[What needs to be done]: Each line that holds the string "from" counts once. Say how many such lines the entries have, giving the number only.

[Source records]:
....................
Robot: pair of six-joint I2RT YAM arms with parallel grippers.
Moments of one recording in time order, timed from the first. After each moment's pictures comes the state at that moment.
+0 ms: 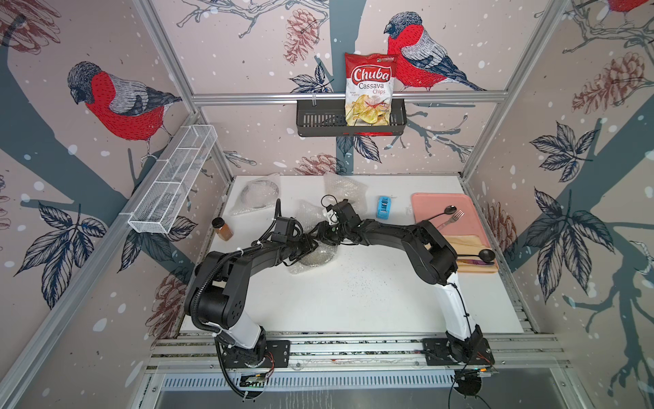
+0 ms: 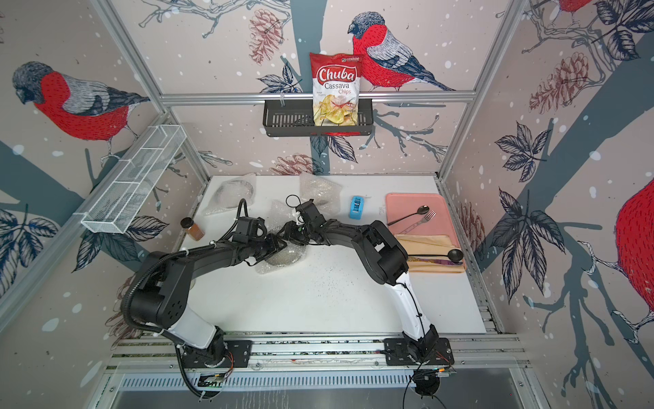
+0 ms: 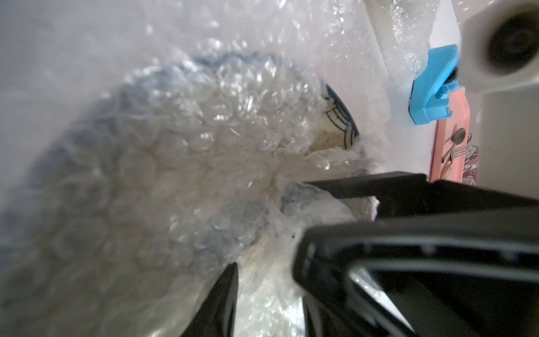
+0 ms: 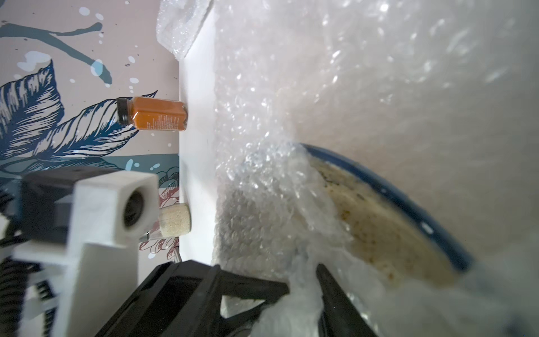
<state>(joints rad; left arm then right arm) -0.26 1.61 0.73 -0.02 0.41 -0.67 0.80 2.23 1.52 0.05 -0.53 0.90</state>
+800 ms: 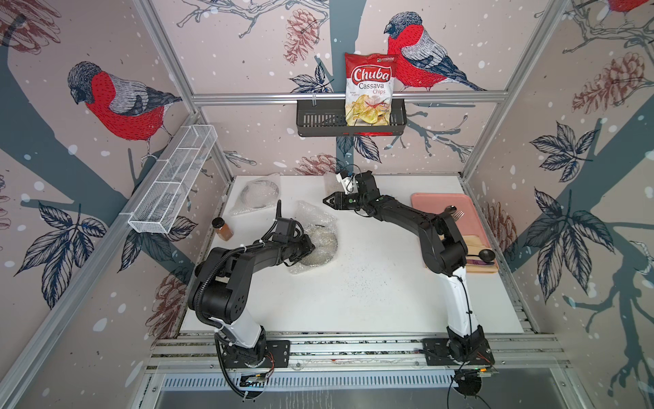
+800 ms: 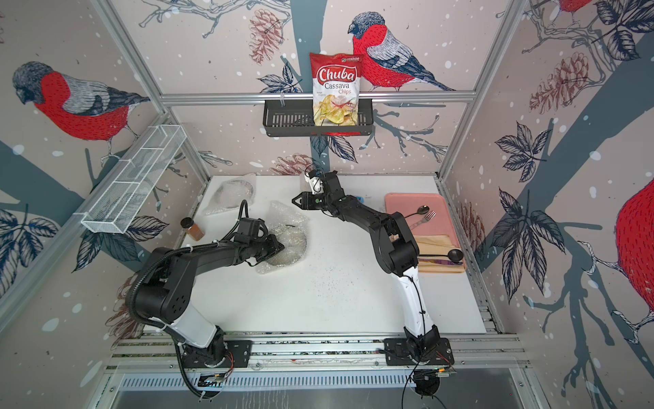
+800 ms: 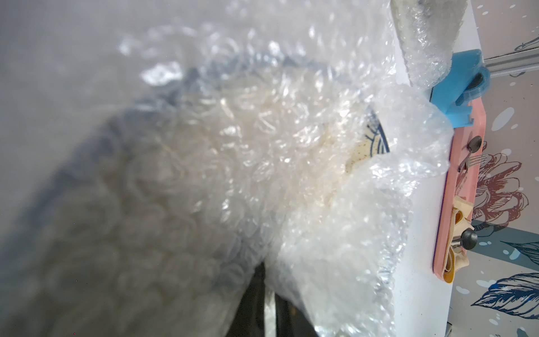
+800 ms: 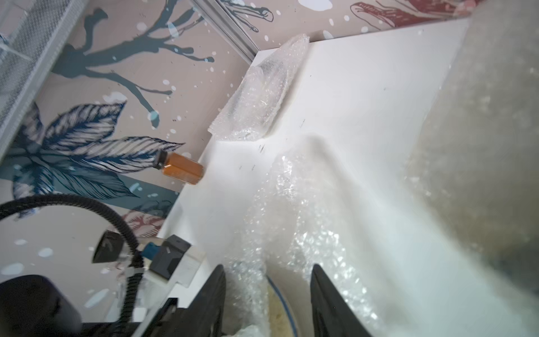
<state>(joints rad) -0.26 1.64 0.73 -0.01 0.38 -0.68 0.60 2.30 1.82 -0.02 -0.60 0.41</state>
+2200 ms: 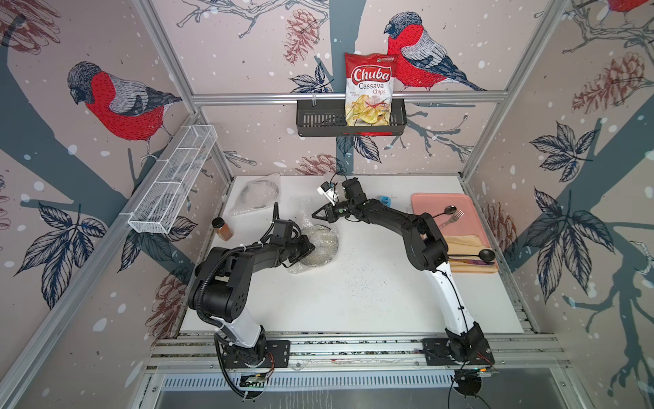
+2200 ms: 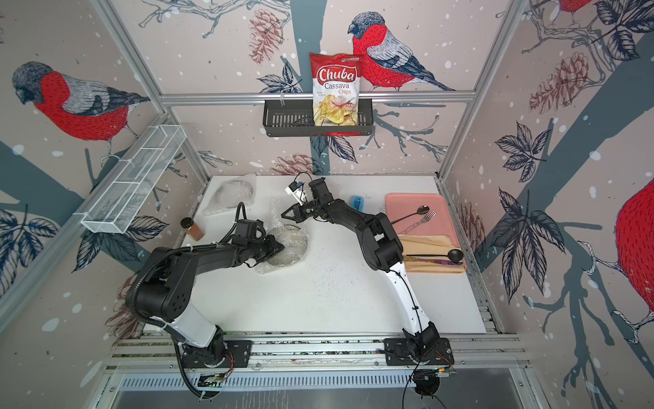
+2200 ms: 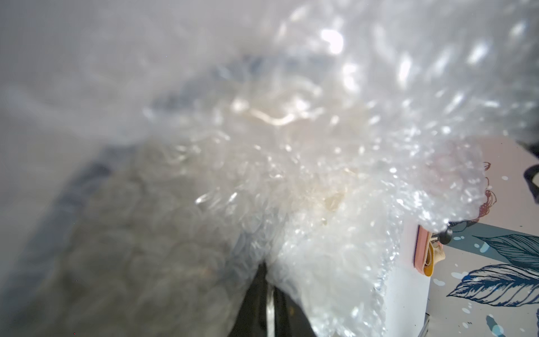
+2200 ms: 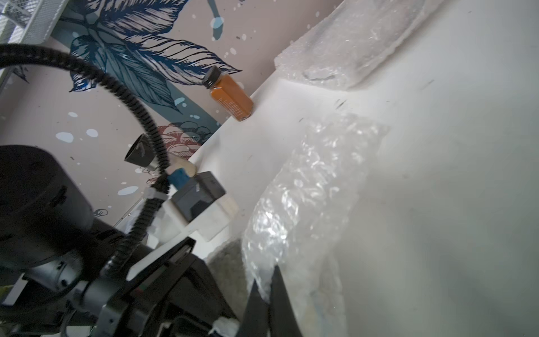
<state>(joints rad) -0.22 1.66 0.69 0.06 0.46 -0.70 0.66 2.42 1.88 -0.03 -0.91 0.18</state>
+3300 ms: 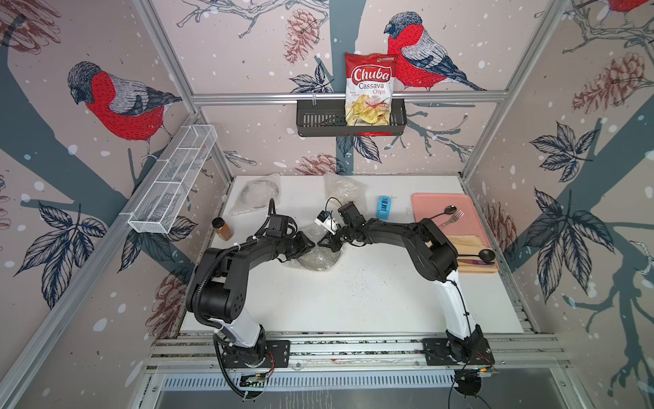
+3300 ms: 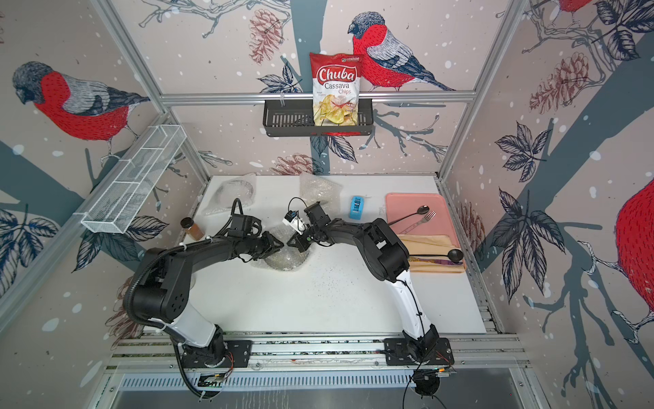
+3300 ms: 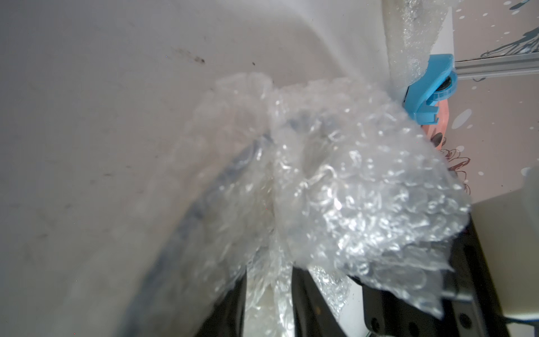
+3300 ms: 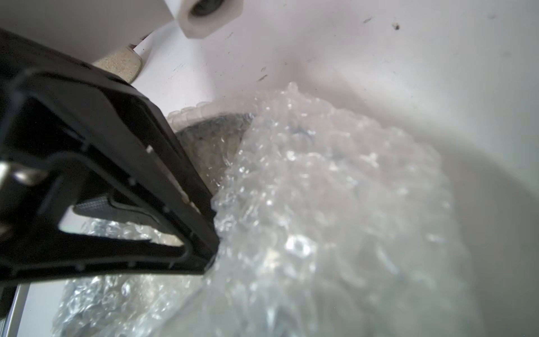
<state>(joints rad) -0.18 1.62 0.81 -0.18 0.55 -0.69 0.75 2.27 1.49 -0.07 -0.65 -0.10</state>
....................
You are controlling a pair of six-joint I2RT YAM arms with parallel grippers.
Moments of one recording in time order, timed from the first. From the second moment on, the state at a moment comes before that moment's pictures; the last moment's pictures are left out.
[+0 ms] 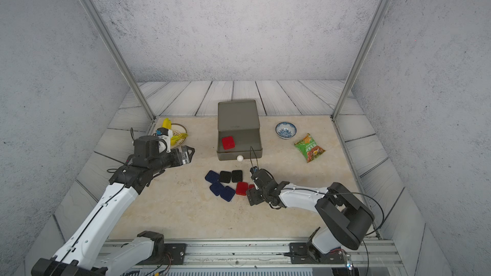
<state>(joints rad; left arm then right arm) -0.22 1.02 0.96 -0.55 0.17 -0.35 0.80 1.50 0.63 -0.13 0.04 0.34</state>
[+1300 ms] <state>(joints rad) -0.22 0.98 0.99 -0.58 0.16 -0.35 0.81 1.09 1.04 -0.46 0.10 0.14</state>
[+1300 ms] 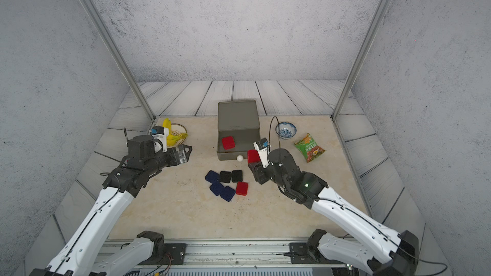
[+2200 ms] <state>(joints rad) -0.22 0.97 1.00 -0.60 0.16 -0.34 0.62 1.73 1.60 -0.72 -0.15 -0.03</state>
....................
[Solution to this task]: 2